YOUNGSTOWN — With city council approving legislation to accept $2.92 million in federal COVID-19 relief money, the administration will now focus on where those dollars will go.

Kyle Miasek, interim finance director, said he will be working with department heads over the next three weeks or so to come up with a plan.

“It will be a framework of how we’re going to apply the funding,” Miasek said.

The $2,922,024 from the federal Coronavirus Aid, Relief and Economic Security (CARES) Act formally was accepted Wednesday by city council and put into a newly created fund “for payroll expenses, public health, human services and similar employees whose services were substantially dedicated to mitigating or responding to the COVID-19 public health emergency,” according to the ordinance.

Miasek estimates about 15 to 20 percent of salaries of police, fire, 911, sanitation, finance and law departments went toward virus-related expenses and almost all of the health district’s expenses were connected to COVID-19.

The money will help bail out the general fund, which was hit hard by the pandemic.

The city’s 2.75 percent income tax, which funds much of the general fund operations, is $1,990,000, or 5.6 percent, under budget.

Through the end of July, the city has collected $33,580,000 when it had budgeted $35,570,000.

The city could end the year with about $2.5 million less in income tax than budgeted.

That’s why the CARES Act funding is so important, Miasek said.

He said he also expects $2,358,224 more in federal COVID-19 funds to be provided to the city to pay for other costs related to the virus.

While Miasek hailed the federal funding as good news, he said he’s still concerned about legislation in the General Assembly to repeal a change in state law that allows municipalities that collect income tax to continue to do so from those who worked there but are now working from home because of the pandemic.

The city gets about 88 percent of its income tax revenue from those who live outside Youngstown, he said.
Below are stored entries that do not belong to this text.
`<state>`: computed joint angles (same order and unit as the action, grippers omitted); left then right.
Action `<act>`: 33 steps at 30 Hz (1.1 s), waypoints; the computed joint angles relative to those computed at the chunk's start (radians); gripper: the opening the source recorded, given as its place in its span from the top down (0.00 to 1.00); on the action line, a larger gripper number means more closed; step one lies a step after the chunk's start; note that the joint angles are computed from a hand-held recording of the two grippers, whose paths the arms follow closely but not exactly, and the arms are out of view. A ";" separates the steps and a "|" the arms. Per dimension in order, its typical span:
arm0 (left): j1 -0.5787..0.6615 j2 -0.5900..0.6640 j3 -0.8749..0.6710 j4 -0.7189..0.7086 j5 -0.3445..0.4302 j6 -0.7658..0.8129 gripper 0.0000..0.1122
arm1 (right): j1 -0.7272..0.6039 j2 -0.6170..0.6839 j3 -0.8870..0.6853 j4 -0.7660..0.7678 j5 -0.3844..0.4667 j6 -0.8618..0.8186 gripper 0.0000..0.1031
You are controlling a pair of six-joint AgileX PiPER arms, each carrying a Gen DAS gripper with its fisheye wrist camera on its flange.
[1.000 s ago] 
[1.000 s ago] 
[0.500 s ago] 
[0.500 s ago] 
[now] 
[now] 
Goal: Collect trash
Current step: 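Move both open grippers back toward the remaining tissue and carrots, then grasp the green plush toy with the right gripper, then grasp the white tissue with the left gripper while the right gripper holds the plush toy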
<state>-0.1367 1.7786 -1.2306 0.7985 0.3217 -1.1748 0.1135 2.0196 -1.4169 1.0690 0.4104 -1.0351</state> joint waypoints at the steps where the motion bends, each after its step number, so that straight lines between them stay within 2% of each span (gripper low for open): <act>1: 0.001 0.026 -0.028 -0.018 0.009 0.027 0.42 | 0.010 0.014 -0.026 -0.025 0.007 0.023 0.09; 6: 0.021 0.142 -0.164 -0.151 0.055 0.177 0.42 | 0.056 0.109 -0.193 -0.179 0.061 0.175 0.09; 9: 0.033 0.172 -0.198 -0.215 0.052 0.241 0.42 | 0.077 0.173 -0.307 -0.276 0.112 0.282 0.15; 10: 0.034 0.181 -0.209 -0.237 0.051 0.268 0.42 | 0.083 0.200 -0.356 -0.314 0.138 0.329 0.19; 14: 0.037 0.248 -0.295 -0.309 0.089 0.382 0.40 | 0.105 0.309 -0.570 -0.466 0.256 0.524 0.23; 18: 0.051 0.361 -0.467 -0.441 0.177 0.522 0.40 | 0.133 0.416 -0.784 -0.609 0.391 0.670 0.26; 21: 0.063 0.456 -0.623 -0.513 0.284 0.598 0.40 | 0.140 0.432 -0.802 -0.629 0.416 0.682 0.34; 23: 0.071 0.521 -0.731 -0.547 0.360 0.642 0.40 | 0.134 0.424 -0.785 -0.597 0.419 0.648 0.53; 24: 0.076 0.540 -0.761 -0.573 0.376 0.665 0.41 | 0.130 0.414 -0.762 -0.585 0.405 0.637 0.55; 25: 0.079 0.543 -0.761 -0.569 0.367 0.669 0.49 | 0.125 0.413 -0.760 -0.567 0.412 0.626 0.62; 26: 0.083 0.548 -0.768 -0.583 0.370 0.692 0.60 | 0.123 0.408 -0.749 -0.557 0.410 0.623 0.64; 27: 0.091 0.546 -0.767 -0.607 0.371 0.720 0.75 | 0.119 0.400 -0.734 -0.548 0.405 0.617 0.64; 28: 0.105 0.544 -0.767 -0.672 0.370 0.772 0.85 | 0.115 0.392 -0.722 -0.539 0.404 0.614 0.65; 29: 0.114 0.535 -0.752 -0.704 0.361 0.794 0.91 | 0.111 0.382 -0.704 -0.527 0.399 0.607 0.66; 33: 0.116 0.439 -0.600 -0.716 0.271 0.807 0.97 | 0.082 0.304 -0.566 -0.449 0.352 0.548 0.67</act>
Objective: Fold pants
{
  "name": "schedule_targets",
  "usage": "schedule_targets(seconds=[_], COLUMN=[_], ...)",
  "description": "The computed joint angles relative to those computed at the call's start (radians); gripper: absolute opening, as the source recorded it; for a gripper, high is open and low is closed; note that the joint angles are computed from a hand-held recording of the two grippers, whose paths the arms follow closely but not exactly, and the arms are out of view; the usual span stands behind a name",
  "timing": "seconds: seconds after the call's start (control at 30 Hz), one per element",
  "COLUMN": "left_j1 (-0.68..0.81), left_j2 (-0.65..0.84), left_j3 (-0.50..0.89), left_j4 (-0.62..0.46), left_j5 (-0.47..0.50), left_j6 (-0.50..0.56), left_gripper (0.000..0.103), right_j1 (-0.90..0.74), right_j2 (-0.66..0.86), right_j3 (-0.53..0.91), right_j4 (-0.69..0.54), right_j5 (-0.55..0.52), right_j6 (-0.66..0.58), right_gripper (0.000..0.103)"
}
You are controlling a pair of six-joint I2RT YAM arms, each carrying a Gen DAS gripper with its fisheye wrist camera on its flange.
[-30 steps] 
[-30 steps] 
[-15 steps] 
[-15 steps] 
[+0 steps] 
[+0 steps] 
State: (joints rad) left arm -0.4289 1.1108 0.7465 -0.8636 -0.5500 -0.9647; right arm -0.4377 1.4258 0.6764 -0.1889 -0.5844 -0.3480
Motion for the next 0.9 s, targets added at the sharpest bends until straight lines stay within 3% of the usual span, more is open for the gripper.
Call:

That change would devastate cities such as Youngstown, Miasek said.

Also Wednesday, council voted to allow the board of control to enter into an agreement with the U.S. Department of Justice for an $817,310.40 federal grant to pay about three-quarters of the costs of the salaries and benefits of eight police officers over three years.

The city must pay $250,515.04 toward those expenses.

But council declined to approve a separate ordinance to appropriate the grant. Instead, it was moved to council’s safety committee because the city won’t be ready to have the new officers start until next spring.

If the city’s finances take a turn for the worse and it can’t afford the local match, it can reject the federal grant.

Police Chief Robin Lees said the department is already down seven officers from its staffing level of 150 and will lose at least two others by the end of this year to retirement, so the city has little option but to hire to replenish the force. Having most of that cost paid by a federal grant for three years is the best option for the city, Lees said.